On September 25, 2021, Jim Cathcart received an Honorary Bachelor of Science in Business Administration degree from High Point University in North Carolina. This was due to his 21 published books, 3,300 professional speeches and career of leadership and contributions in professional education. Cathcart was inducted into the Sales & Marketing Hall of Fame in 2012 for his lifetime of work associated with his book and concept of Relationship Selling. He is listed in the Professional Speakers Hall of Fame, is a recipient of the Golden Gavel Award, has been the president of the National Speakers Association and received their Cavett Award for a lifetime of service. The San Diego chapter of the National Speakers Association renamed their member of the year award "The Jim Cathcart Service Award" and the Greater Los Angeles chapter gave him their Lifetime Achievement Award in 2003. In 2008, he was inducted as one of the "Legends of the Speaking Profession."
In the 2025 ranking of Top 30 Global Gurus, Mr. Cathcart was ranked No. 5 in Motivational Programs and 29th in Sales Gurus worldwide. Also in 2022, he was chosen as the keynote speaker for Toastmasters International's convention August 17, 2022 in Nashville, Tennessee. This is his third main stage keynote for Toastmasters International starting in 1996, then 2001 and now 2022. He is not a member of Toastmasters.
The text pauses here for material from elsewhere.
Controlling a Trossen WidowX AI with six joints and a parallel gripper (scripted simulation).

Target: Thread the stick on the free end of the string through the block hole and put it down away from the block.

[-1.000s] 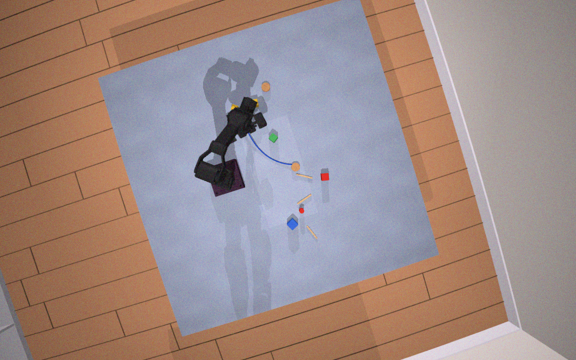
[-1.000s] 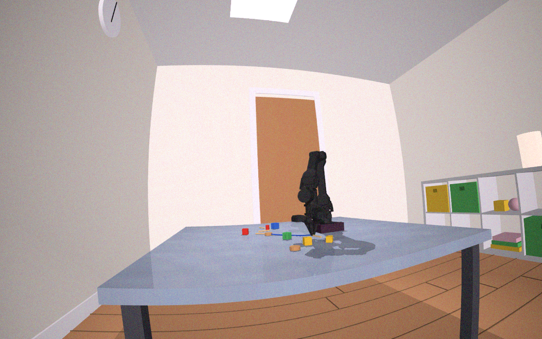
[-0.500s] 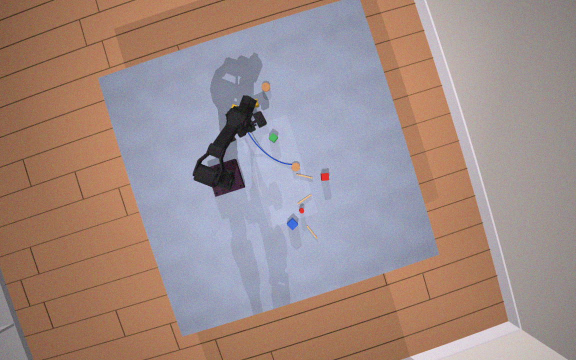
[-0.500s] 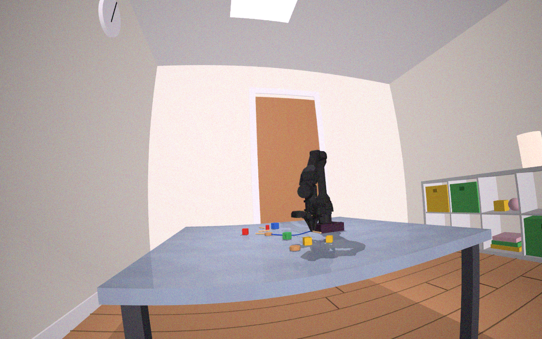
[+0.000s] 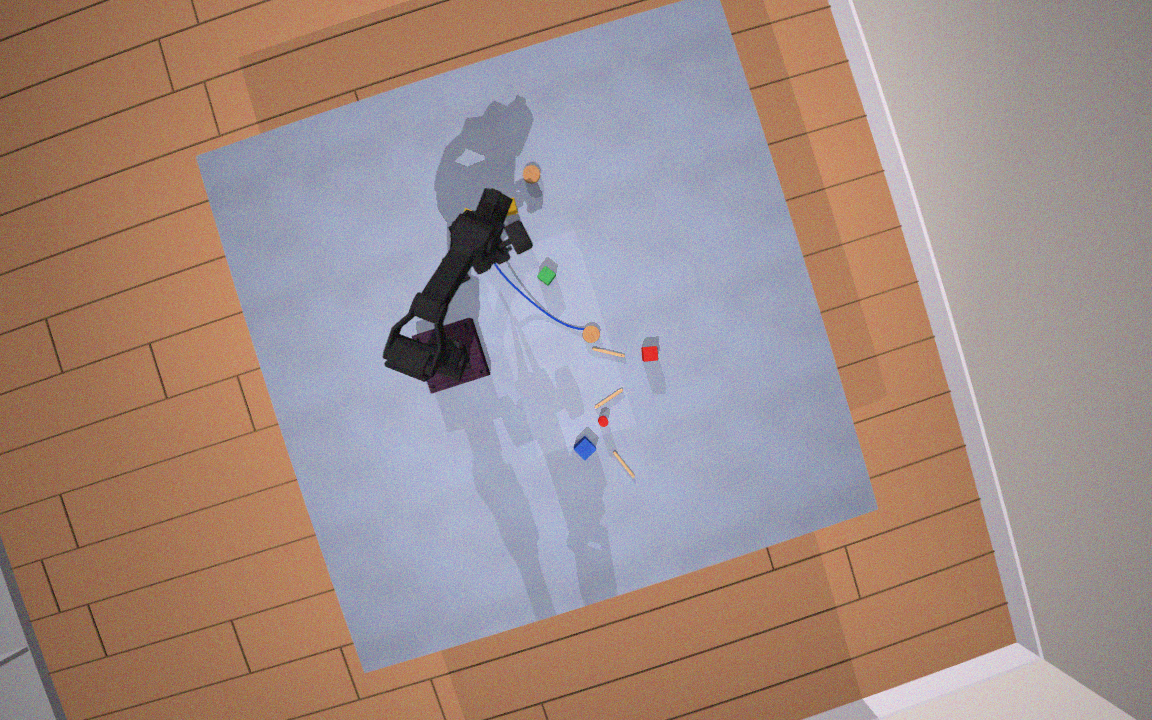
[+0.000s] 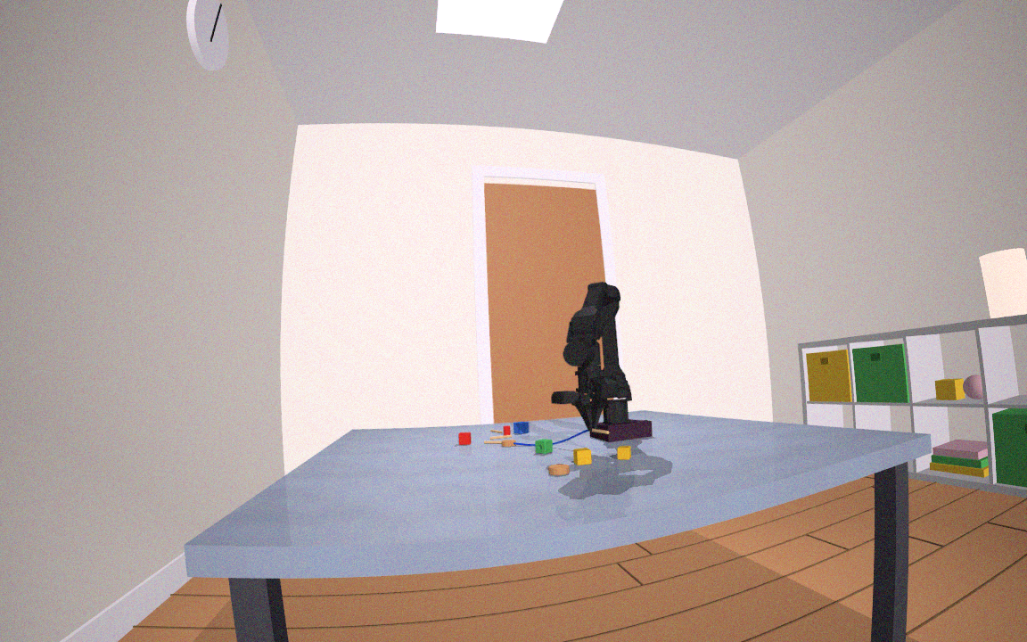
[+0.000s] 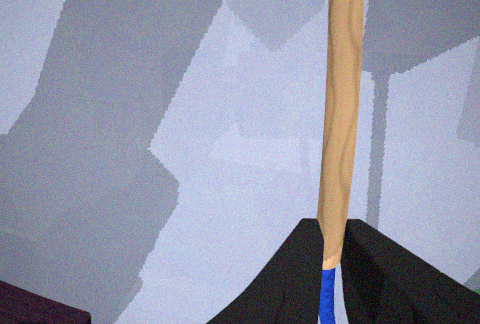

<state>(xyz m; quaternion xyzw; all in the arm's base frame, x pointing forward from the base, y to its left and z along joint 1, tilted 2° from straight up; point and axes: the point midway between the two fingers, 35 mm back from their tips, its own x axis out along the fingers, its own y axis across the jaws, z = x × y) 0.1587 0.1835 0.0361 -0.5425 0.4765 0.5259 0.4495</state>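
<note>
Right now my gripper tip is 10 cm short of the green block, 7 cm to the left of it and 4 cm above it. From my gripper tip the other things lie so: red cube: 27 cm ahead, 31 cm to the right, 4 cm below; thin wooden stick: 2 cm to the left; round wooden button: 16 cm ahead, 23 cm to the right, 5 cm below.
</note>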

He was selected as one of the Top 5 Sales & Customer Service Speakers by Speaking.com (2010, 2011, 2012, 2013, and 2014) and was listed as one of Top 50 Sales Influencers in the World by Top Sales World (2014, 2015, and 2016). He was named among a listing of Top 25 Speakers (2015, 2016, 2017) selected by over 27,000 voting. Listed in Top 25 Speakers of 2022 by iDominate Speaker Magazine in July 2022.

==Background==

Cathcart is a graduate of Arkansas Military Academy and attended the University of Arkansas at Little Rock. He is also a singer, songwriter, and guitarist. He has served as an Artist in Residence for High Point University and on the Dean's Advisory Council to the School of Management at California Lutheran University, where he is also their first Entrepreneur in Residence.

He is also a former board member of the Boys & Girls Clubs of Greater Conejo Valley. In 1975–77, he served as the Senior Program Manager for Individual Development (programs) for the United States Junior Chamber of Commerce, The Jaycees.

==Selected bibliography==
- Cathcart, Jim (2023) "What To Do When You're The Speaker, The Cathcart Method for Confident Communication." publisher: Cathcart Press. 158 pages. ISBN 978-1-63792-564-5
- Cathcart, Jim (2023) "Mentor Minutes: Reach The Top 1% Of Any Field." publisher: Cathcart Press. 268 pages. ISBN 978-1-63792-482-2
- Madden, Dennis and Jim Cathcart. (2022) "Hi-Rev for Small Business, A Faster Way to Profits." publisher: Beyond Publishing. 152 pages. ISBN 978-1-63792-349-8
- Cathcart, Jim (with Lisa Patrick). (2021) "Intelligent Curiosity, The Art of Finding More." publisher: Beyond Publishing. 168 pages. ISBN 978-1-63792-123-4
- Cathcart, Jim (with Tony Alessandra and John Monoky) (1990). ""Be Your Own Sales Manager: Strategies And Tactics For Managing Your Accounts, Your Territory, And Yourself""
- Cathcart, Jim (1999). ""The Acorn Principle: Know Yourself, Grow Yourself""
- Cathcart, Jim (2002). ""The Eight Competencies of Relationship Selling""
- Cathcart, Jim (2010). ""Relationship Selling: The eight competencies of top sales producers""
- Cathcart, Jim (2016). ""The Self-Motivation Handbook""
- Cathcart, Jim (2020). "The Power Minute: Your motivation handbook for activating your dreams and transforming your life." Highlands Ranch, CO: Authors Place Press. pp. 301 pages. ISBN 978-1-62865-633-6.